9.6 The Customer has no other remedies against the Company as a result of defects.
9.7 No matter what the Company cannot be liable for consequential damages, liquidated damages, day fines, business interruption, loss of business profits or other indirect losses, including consequential damages and costs that may rise from dismounting and remounting of the goods in which the product may be included.
9.8 The Company's liability shall in no event exceed an amount equal to the invoice value excluding VAT for the defective product.
9.9 The Customer shall always follow any instructions for use and maintenance of the product, including instructions in the product manuals, etc. The Customer may under no circumstances change or remove marking of capacity rating, warnings and serial number from the product.
9.10 Changes or alterations to the product without the Company´s written consent releases the Company from any responsibility for the product. As an example this occurs if the products are repaired by persons who are not authorized by the Company.
10 Product liability
10.1 The Company shall only liable for personal injury to the extent required by mandatory legislation.

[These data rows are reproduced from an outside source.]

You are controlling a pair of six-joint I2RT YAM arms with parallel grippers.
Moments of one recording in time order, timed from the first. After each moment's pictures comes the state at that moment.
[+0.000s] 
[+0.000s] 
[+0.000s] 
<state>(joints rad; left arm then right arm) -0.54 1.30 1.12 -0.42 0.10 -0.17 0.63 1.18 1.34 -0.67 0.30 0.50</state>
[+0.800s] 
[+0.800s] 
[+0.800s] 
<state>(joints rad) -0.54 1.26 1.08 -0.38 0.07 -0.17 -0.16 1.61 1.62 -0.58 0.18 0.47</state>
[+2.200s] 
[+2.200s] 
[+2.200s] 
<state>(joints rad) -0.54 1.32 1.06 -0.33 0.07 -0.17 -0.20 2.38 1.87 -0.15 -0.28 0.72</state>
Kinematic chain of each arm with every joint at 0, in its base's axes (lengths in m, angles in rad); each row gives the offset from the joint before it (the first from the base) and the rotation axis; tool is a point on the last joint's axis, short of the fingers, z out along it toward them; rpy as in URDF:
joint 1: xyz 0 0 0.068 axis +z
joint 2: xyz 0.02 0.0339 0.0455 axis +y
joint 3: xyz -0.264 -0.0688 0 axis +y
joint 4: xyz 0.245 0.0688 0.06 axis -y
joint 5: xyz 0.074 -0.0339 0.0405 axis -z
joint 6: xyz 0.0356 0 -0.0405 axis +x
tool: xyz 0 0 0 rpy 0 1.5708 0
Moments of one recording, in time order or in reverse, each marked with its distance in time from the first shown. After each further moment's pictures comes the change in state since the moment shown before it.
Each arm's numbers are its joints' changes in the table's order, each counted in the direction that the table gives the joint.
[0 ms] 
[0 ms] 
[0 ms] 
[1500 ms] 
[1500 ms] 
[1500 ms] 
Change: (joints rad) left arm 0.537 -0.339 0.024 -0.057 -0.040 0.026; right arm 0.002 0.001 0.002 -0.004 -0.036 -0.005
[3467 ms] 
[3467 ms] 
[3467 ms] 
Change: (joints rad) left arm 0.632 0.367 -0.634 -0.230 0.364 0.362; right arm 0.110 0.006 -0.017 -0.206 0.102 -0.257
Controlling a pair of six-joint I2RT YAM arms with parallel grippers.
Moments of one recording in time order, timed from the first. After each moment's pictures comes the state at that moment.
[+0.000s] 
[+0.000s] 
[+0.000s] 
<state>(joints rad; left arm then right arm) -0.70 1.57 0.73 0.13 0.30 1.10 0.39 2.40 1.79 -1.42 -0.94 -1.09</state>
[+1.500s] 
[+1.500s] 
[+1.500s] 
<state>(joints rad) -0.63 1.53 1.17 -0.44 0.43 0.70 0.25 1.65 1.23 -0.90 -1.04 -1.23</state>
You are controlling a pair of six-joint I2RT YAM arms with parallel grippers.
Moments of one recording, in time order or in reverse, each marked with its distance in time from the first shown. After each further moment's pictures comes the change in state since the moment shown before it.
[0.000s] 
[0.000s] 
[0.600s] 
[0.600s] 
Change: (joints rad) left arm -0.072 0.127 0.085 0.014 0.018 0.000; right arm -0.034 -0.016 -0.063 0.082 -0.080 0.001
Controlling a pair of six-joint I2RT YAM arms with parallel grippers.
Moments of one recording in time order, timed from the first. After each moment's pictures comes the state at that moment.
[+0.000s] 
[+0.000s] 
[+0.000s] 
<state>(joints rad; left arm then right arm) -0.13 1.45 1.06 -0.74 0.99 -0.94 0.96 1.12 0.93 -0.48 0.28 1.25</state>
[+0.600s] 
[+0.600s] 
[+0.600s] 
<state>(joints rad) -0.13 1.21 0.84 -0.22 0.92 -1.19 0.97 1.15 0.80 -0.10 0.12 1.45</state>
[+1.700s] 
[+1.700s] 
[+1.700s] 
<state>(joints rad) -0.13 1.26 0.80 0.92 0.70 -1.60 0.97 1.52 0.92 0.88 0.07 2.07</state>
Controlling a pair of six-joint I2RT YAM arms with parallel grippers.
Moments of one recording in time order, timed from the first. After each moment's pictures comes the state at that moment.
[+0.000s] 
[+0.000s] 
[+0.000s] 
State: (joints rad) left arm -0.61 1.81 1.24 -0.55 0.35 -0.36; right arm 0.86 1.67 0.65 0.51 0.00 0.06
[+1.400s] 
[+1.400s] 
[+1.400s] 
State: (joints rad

10.2 The Company shall not be liable for damage to real estate and property belonging to the Customer or third parties or damage which occurs while the products are in the Customer's possession.
10.3 The Company shall never be responsible for consequential damages, liquidated damages, daily penalties, business interruption, loss of business profits or other indirect losses or damages.
10.4 If the Company is held liable for defective products towards third parties, the Customer is obliged to indemnify the Company to the same extent as the Company's liability is limited according to these Terms.
10.5 If a third party claims product liability, the Company shall immediately be notified. If claims made against the Company on the basis of product liability are handled in court or by an arbitral tribunal the Customer is required to join the legal action as third party.
11 Warranty
11.1 Warranty including service guarantee is only provided if and to the extent expressly written in the specific order confirmation. The fact that the Customer has previously purchased products from the Company, including similar products, with warranty provided does not imply a warranty, unless stated directly and in writing in the order confirmation.
12 The customer's breach of contract
12.1 If the Customer fails to pay overdue payments cf. section 5.6, fails to provide an agreed security or otherwise in any way infringes the provisions of the agreement, the Company is entitled to cancel the order in its entirety and claim compensation for any losses in this context.
12.2 Complaints of deliveries shall not entitle the Customer to withhold payment for deliveries already made thus the Customer's withholding of due amounts shall be considered a material breach.
12.3 The Customer is only entitled to set off the purchase price upon the Company's prior written consent.
13 Partial invalidity
13.1 Should any provision of these Terms be held to be illegal, invalid or unenforceable, all other terms and conditions of these Terms shall remain in full force and effect and shall be construed in accordance with the modified provision.
14 Law & venue
14.1 These Terms and all orders entered into between the Company and the Customer shall be governed by and construed in accordance with the laws of the Kingdom of Denmark without giving effect to any choice or conflict of law provisions.
14.2 Any dispute, including disputes about non-payment of a delivery or any part thereof, shall be decided at the Company legal venue in Denmark.